◆ **Required work**:
An exact transcript of the records is what this task asks for.

Stored dataset items:
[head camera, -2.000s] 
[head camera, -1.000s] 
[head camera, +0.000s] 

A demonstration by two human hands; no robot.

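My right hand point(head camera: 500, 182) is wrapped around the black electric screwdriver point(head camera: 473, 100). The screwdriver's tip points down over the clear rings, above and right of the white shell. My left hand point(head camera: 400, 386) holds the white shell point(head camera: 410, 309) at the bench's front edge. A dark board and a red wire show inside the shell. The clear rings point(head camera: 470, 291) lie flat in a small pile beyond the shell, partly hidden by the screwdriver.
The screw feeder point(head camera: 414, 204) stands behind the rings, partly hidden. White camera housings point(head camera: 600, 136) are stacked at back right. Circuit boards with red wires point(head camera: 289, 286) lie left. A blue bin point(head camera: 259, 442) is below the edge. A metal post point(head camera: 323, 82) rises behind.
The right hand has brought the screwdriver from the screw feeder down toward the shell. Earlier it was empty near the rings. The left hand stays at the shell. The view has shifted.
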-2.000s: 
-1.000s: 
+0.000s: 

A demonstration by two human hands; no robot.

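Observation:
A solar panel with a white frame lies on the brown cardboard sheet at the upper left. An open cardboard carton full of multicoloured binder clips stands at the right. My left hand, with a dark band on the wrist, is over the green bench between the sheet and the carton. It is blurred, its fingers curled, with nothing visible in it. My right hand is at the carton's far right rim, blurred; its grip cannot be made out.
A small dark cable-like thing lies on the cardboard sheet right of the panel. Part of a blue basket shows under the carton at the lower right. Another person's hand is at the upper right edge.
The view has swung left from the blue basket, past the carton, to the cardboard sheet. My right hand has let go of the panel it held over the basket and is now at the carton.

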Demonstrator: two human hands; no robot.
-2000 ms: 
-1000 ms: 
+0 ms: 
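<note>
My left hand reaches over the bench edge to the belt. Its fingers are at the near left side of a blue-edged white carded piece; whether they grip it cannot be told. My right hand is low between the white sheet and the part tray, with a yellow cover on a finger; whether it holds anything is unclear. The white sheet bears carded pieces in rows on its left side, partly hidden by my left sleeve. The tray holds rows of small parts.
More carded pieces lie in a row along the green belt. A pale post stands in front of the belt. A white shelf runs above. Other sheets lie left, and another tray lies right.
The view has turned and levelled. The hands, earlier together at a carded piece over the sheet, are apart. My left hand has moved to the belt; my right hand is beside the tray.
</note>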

◆ **Response for this exercise**:
[head camera, -2.000s] 
[head camera, -1.000s] 
[head camera, +0.000s] 

A demonstration by two human hands; no robot.

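My right hand point(head camera: 500, 182) is wrapped around the black electric screwdriver point(head camera: 473, 100). The screwdriver's tip points down over the clear rings, above and right of the white shell. My left hand point(head camera: 400, 386) holds the white shell point(head camera: 410, 309) at the bench's front edge. A dark board and a red wire show inside the shell. The clear rings point(head camera: 470, 291) lie flat in a small pile beyond the shell, partly hidden by the screwdriver.
The screw feeder point(head camera: 414, 204) stands behind the rings, partly hidden. White camera housings point(head camera: 600, 136) are stacked at back right. Circuit boards with red wires point(head camera: 289, 286) lie left. A blue bin point(head camera: 259, 442) is below the edge. A metal post point(head camera: 323, 82) rises behind.
The right hand has brought the screwdriver from the screw feeder down toward the shell. Earlier it was empty near the rings. The left hand stays at the shell. The view has shifted.
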-2.000s: 
-1.000s: 
+0.000s: 

A demonstration by two human hands; no robot.

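Observation:
A solar panel with a white frame lies on the brown cardboard sheet at the upper left. An open cardboard carton full of multicoloured binder clips stands at the right. My left hand, with a dark band on the wrist, is over the green bench between the sheet and the carton. It is blurred, its fingers curled, with nothing visible in it. My right hand is at the carton's far right rim, blurred; its grip cannot be made out.
A small dark cable-like thing lies on the cardboard sheet right of the panel. Part of a blue basket shows under the carton at the lower right. Another person's hand is at the upper right edge.
The view has swung left from the blue basket, past the carton, to the cardboard sheet. My right hand has let go of the panel it held over the basket and is now at the carton.
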
Demonstrator: two human hands; no robot.
-2000 ms: 
-1000 ms: 
+0 ms: 
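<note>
My left hand reaches over the bench edge to the belt. Its fingers are at the near left side of a blue-edged white carded piece; whether they grip it cannot be told. My right hand is low between the white sheet and the part tray, with a yellow cover on a finger; whether it holds anything is unclear. The white sheet bears carded pieces in rows on its left side, partly hidden by my left sleeve. The tray holds rows of small parts.
More carded pieces lie in a row along the green belt. A pale post stands in front of the belt. A white shelf runs above. Other sheets lie left, and another tray lies right.
The view has turned and levelled. The hands, earlier together at a carded piece over the sheet, are apart. My left hand has moved to the belt; my right hand is beside the tray.
</note>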

The exercise requires no additional output.